4 minute read

AI & Customer Experience

AI & CUSTOMER EXPERIENCE: HOW COVID-19 HAS TRANSOFRMED CUSTOMER SERVICE

Artificial Intelligence and Customer Experience: How COVID-19 has transformed Customer Service

Advertisement

The COVID-19 pandemic has prompted significant growth in the use of artificial intelligence in customer service - an area that was already well on its way to becoming a norm, writes Pranay Jain, co-founder of Enterprise Bot

Do you remember the times of calling up an airline, a bank, or your insurance company only to sit on hold for upward of an hour as you slowly moved up the ladder of priority, repeatedly told by a robotic, pre-recorded voice that “your call is important to us, please stay on the line?” AI in machine learning is slowly changing this experience.

While we have certainly moved away from the over-hyped idea that AI would solve every customer experience problem, there is certainly a much clearer understanding of what it can do: • Solve 60% of the queries coming into a contact centre, most of which are repetitive but extremely expensive and time-consuming. • Using big data to highlight issues in service and helping the company improve its offering. • Proactively notify customers of issues who are likely to face similar problems based on automated clustering and prediction, to reduce the volume of inbound calls When an agent is in conversation it can provide the agent with response suggestions in terms of both content and tone to help improve customer experience.

These changes don’t mean that AI will replace customer support agents. Still, we’re moving into a new paradigm of the knowledge worker, where the agent can focus on bigger issues and is assisted by “smart knowledge” provided by the AI while also directly resolving the repetitive queries that take up so much of a customer service agent’s time.

With further improvements in AI we will continue to see a better and more customer-centric future with faster resolution times.

Small and medium enterprises (SMEs) have generally shied away from AI assistance in customer support, in part because of a fear that setting up those systems is too complicated and expensive. Until recently, a reliable and useful AI system would cost anywhere from $150,000-$300,000, making it prohibitive for most SMEs. There now exists “pre-trained” models, that allow for businesses

to quickly deploy an effective AI customer service assistant. Companies can now utilise powerful AI by simply selecting the skills they want to train it with from a menu. This is why there has been such a visible uptick in conversational AI becoming a larger part of all enterprises, big and small.

COVID-19 Accelerates Change

COVID-19 has created challenges for all industries, but insurance has been hit particularly hard. Customer support has seen incredibly high demand, with anxious customers presenting complex queries alongside cost pressures that have forced companies to make staff reductions. This has made service wait times even longer, with some companies stopping all phone communication and only operating through email to allow time to deal with the surge in activity. In reality, in times of high customer anxiety this is counterproductive.

AI has proven essential in helping overwhelmed companies. COVID-19 has prompted an acceleration in the adoption of AI in customer service, allowing organisations to provide relevant information to their customers quickly, 24/7, without hurting the bottom line.

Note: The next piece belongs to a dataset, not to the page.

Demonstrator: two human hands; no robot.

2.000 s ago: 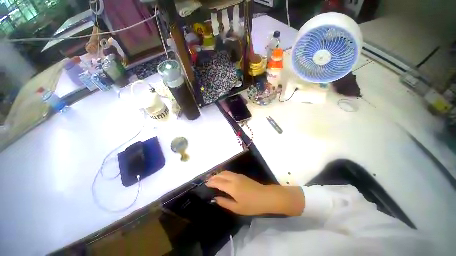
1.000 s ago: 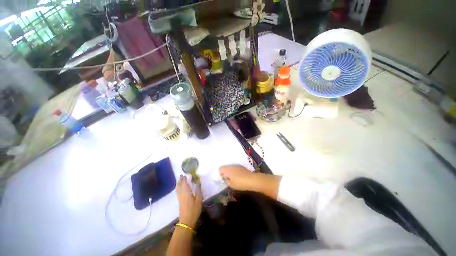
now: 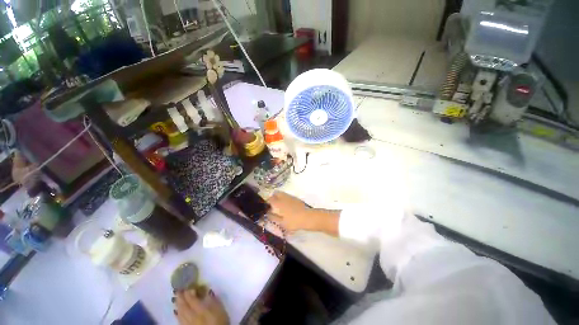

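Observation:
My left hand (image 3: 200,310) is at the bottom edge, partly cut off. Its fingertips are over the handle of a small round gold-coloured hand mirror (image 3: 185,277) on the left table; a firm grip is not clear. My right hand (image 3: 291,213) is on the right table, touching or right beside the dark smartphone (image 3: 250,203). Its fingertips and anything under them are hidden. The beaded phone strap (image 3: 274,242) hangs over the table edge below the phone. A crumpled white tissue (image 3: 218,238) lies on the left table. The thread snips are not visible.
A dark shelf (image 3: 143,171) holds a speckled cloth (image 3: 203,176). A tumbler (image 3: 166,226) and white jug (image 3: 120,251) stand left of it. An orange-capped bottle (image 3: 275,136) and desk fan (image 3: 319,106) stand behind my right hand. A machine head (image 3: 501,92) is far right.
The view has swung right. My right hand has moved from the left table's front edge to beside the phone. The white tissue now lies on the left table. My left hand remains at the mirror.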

Fueling Change in Customer Service Strategy

In the past, customer service strategy was focused entirely on a human approach of devoting efforts towards peak times as well as the retraining of resources. With the rise of AI, customer agents have developed greater specialisation and can handle the most complicated issues, while AI deals with repetitive problems. Customer service strategy has also taken further notice of the need to get a more in-depth, easier integration into the IT landscape as it becomes clear that AI alone is not enough and a holistic approach is the best way to ensure success.

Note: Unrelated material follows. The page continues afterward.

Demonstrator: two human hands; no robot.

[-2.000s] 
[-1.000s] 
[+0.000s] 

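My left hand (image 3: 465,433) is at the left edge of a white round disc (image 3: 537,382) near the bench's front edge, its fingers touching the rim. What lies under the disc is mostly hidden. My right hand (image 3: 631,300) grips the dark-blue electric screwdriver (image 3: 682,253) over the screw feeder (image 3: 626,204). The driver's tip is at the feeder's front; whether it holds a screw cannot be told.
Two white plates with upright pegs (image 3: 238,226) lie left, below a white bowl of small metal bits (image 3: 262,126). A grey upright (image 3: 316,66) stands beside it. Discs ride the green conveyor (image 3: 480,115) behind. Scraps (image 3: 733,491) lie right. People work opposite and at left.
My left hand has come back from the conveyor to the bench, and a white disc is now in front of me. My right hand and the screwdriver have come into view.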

This has significantly increased cross-department communication and strategy to ensure that all parts of the business work together to provide a better customer experience.

Data Privacy and Security With AI

One key consideration is data privacy and security when dealing with conversational AI. There have been several high-profile hacks. Notably, Ticketmaster’s conversational AI was hacked, and millions of people had their credit card information stolen. It’s critical that all data must be encrypted and the highest level of security ensured to keep the entire ecosystem safe. This is made more complicated by GDPR, which has strict requirements around what data can be used to train the AI system as well as long that data can be retained.

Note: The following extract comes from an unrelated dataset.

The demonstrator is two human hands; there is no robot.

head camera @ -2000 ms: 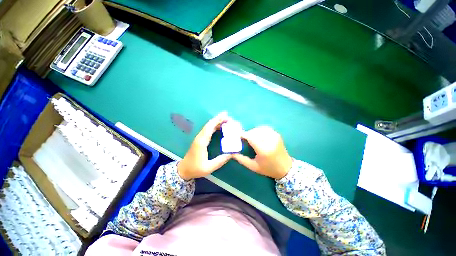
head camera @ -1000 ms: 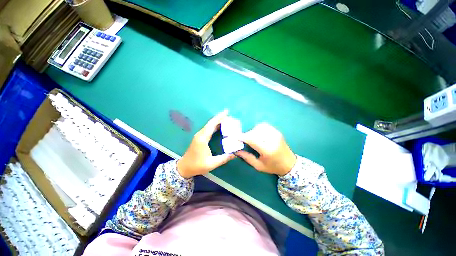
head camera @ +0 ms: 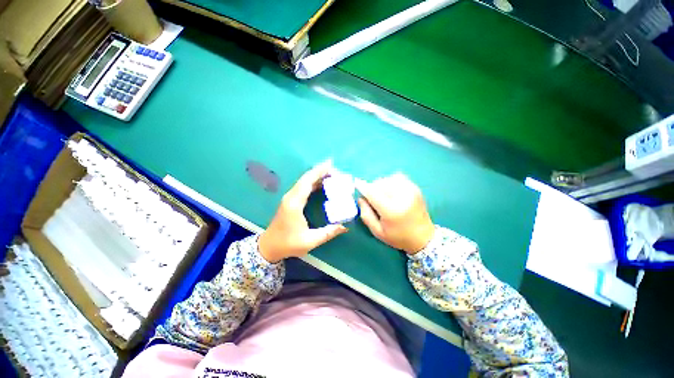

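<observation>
White power adapters point(head camera: 341, 199), small rounded blocks lined up in a short row, are held above the green bench mat point(head camera: 214, 125). The glare hides their edges and exact number. My left hand point(head camera: 295, 221) is bare and grips the row from the left, with fingers at its far end and thumb by its near end. My right hand point(head camera: 397, 212) is bare and touches the row's right side with its fingers curled; its fingertips are washed out by the light.
At left, an open carton point(head camera: 118, 341) of white units sits in a blue crate point(head camera: 33, 144). A calculator point(head camera: 118, 77) and cardboard tube point(head camera: 137, 21) lie beyond. Paper point(head camera: 569, 244) and a blue tray point(head camera: 628, 255) are at right. A white bar point(head camera: 377, 40) crosses the green conveyor point(head camera: 473, 74).
The row of units has turned slightly in my left hand. My right thumb has drawn back from the row's near end, and my right fingers are more curled. The view has shifted slightly.
</observation>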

It’s essential for enterprises to understand and build the right policies to ensure they work with AI in a GDPR-compliant and secure way. Further, it’s important to understand the biases in AI models and ensure that data is well filtered and audited.

The Future is AI

AI continues to improve and has proven to be a vital help to providing the quality customer experience that clients expect. It’s not just for the big corporations anymore, it’s readily accessible for SMEs who want to provide top-quality customer service with quick response rates.